화학공학소재연구정보센터
Industrial & Engineering Chemistry Research, Vol.58, No.15, 5777-5786, 2019
Optimal Solvent Design for Extractive Distillation Processes: A Multiobjective Optimization-Based Hierarchical Framework
Extractive distillation is a widely accepted and commercialized process for separating azeotropic mixtures compared to conventional distillation. The search for high-performing solvents, or entrainers, needed in extractive distillation is a challenging task. The heuristic guideline or experiment-based method for the screening of entrainers is usually not very efficient and limited to the existing, well-known solvents. In this contribution, we propose a multistage theoretical framework to design solvents for extractive distillation. A multiobjective optimization-based computer-aided molecular design (MOO-CAMD) method is developed and used to find a list of Pareto-optimal solvents. In the MOO-CAMD method, two important solvent properties (i.e., selectivity and capacity) that determine the extractive distillation efficiency are simultaneously optimized.
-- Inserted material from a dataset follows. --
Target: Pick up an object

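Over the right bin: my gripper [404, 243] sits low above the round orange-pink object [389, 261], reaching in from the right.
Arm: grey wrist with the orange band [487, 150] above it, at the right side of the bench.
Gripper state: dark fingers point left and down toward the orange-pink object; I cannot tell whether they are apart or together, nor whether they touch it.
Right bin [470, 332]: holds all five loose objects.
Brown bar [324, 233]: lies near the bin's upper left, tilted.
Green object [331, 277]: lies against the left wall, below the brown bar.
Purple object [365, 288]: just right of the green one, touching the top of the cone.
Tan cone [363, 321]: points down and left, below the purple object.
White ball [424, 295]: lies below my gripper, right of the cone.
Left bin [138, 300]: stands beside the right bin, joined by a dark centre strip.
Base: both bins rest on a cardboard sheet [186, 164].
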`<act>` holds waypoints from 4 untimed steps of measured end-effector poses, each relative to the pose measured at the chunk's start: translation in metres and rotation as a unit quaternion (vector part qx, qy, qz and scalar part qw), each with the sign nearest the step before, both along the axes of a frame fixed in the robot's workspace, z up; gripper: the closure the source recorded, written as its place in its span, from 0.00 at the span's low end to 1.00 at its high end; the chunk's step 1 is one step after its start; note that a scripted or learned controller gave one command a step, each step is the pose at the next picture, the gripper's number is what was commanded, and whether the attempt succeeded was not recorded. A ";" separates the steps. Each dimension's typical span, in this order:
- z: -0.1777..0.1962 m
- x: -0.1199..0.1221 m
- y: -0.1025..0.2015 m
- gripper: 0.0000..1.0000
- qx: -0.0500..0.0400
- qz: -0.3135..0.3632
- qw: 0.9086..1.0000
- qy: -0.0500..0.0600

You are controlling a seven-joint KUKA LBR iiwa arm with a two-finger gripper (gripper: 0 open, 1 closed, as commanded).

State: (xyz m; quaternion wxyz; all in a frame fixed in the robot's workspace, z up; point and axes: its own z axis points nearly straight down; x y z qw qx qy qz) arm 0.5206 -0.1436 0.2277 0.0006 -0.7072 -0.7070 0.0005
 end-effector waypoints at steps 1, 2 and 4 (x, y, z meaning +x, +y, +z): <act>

The next step involves a further screening of the Pareto-optimal solvents by performing rigorous thermodynamic calculation and analysis. Finally, for each of the remaining solvents, the extractive distillation process is optimally designed, and the best candidate showing the highest process performance is ultimately identified. The overall design framework is illustrated through an example of the n-hexane and methanol separation.